**Exercise requirements:** Repeat the listing exactly. Any picture in it should be left out of the copy.

**Information supplied:**
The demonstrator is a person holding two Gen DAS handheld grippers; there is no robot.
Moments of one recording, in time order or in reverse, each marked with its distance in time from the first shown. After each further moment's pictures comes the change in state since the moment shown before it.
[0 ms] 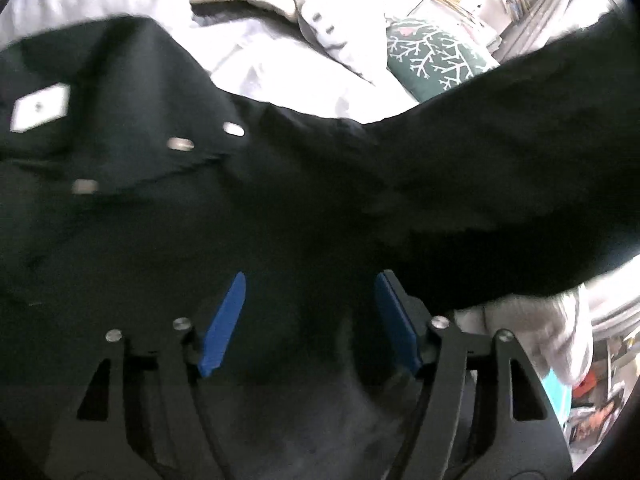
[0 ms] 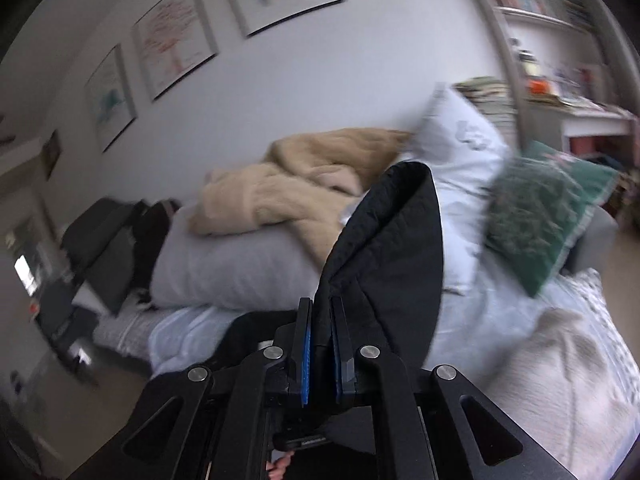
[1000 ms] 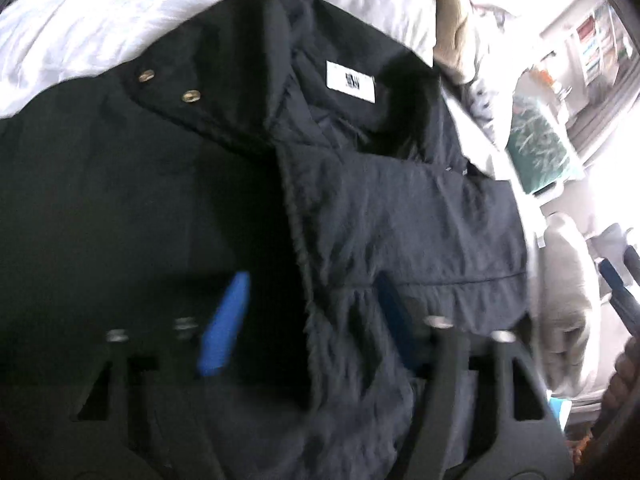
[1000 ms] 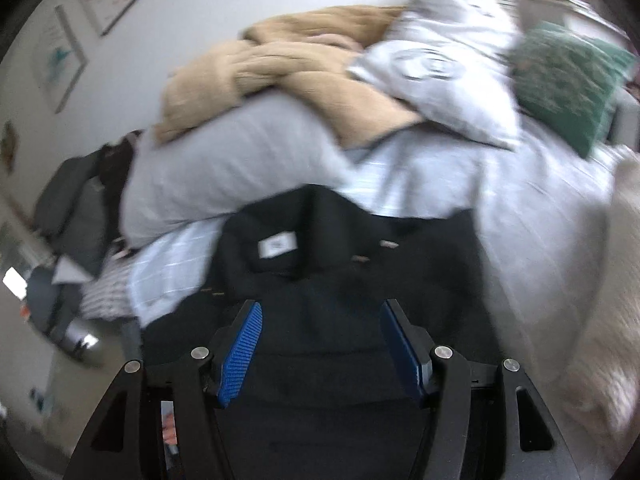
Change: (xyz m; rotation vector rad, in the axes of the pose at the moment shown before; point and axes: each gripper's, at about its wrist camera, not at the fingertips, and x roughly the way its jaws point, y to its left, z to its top) left arm -0.092 0.192 -0.053 -0.275 -0.062 0.183; right arm 0.161 0.018 -0.140 0.215 0.272 -0.139
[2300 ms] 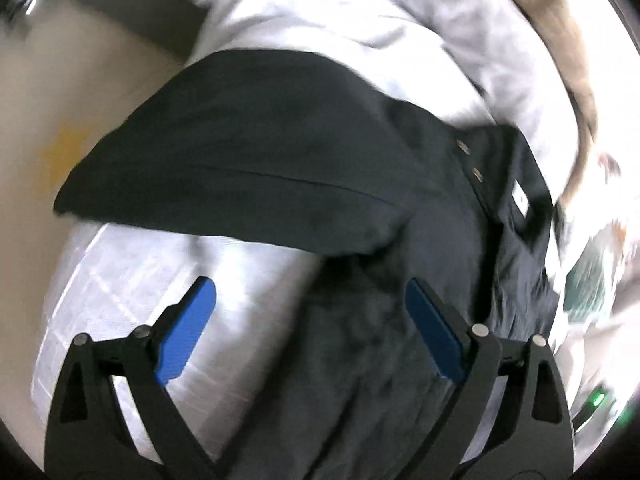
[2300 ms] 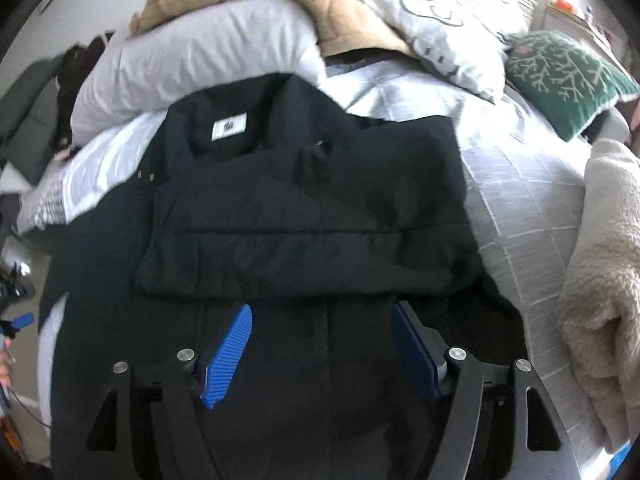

**Response:**
The demonstrator is a person holding two Gen DAS handheld grippers; there is no robot.
Moments of one recording, in time order or in reverse, each marked with its distance in time from the first shown. After each further moment's pictures comes the change in state since the moment shown before it.
[0 ms] 
[0 ms] 
[1000 ms] 
[1000 ms] 
Change: (xyz m; rotation vector rad, in the axes of the pose at the moment shown before; point and axes: each gripper's, at about its wrist camera, not at the fingertips, and x roughly the way its jaws point, y to its left, z to its top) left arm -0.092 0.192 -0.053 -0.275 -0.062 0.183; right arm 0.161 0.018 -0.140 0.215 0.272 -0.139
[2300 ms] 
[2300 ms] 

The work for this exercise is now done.